Hrm, well, I wrestled with what word to use there, and settled on the bland "useful". My understanding (I'm not a scientist) is that one determines the utility of a hypothesis by testing its predictive ability. Hypotheses with strong predictive ability give us information about how the universe works, which I would propose is interesting and useful regardless of social context. I did not intend a narrow meaning such as "what will make our stock price go up."
> > Mathematics, in contrast, is much the same kind of methodology
> > as the other sciences, but it is not anchored to the natural world.
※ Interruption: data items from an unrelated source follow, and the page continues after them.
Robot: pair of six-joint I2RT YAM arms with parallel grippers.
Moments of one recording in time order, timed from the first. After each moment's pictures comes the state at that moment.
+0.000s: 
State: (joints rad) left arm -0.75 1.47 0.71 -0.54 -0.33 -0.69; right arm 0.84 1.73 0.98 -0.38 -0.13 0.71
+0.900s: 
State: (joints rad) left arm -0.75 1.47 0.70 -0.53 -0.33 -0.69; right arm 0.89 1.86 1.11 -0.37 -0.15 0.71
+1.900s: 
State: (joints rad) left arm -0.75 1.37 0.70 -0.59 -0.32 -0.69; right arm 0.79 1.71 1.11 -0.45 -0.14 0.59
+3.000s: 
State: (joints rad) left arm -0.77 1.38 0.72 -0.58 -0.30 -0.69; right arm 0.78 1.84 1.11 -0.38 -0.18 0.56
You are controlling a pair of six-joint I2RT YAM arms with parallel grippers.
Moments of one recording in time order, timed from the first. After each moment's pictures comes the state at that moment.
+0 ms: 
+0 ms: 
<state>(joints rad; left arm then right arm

> > A mathematical idea may be useful all by itself, without needing
> > empirical verification of any kind. Thus we may derive use
> > from hyperbolic geometry without ever going out in to the
> > natural world and testing whether two parallel lines ever meet
> > or not. Indeed, we would not be able to locate parallel lines
> > in the natural world, because none exist there.
>
> // Mathematics, in contrast, is much the same kind of methodology
> as the other sciences, but it is not anchored to the natural world.//
> Vague. Please clarify *anchored in the natural world*.
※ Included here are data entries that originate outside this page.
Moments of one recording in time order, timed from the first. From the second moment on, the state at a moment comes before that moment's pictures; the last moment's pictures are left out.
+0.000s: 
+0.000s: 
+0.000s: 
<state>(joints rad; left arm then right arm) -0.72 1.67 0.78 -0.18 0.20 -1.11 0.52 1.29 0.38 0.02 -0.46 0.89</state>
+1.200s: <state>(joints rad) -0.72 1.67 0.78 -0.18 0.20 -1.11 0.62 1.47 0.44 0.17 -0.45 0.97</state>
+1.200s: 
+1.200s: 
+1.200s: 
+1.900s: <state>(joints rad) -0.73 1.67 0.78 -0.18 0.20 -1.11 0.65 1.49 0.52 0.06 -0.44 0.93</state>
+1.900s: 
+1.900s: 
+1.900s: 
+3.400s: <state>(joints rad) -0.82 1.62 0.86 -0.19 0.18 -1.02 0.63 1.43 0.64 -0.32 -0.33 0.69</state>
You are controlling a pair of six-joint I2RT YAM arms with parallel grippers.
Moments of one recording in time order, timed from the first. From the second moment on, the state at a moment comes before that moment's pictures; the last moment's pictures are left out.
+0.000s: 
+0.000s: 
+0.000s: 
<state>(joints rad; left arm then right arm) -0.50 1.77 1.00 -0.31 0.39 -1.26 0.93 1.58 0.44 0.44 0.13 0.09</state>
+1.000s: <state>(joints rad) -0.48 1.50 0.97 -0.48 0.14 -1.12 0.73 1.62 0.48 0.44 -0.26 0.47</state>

One never tests a mathematical idea by conducting an experiment. One tests a mathematical idea by doing more math. It is self-contained in a way that chemistry is not. Chemistry has beakers and flasks and huge vats of bubbling chemicals, and also symbols on the chalkboard. Math has the symbols on the chalkboard, but no beakers or anything like them.
Above I noted the example of hyperbolic geometry. Can one conduct an experiment to determine whether hyperbolic or Euclidean geometry is more "true?"
> //A mathematical idea may be useful all by itself, without needing
> empirical verification of any kind.//
> Mathematics can hardly defined by its usefulness as usefulness is
> context defined and mathematics is not... (relevance would be a better
> term don't you think?). Could you give an example of a mathematical
> idea that meets these criterias of definition?
I was not attempting to define mathematics, merely to describe it. If you like, you can substitute "soundness". The thing is, all the good terms for this are specific to math, and if I used math-specific terms, it would defeat my purpose, which was to show the structural relationships between science, math, engineering, and programming.
Marshall Received on Wed Jun 07 2006 - 10:36:25 CDT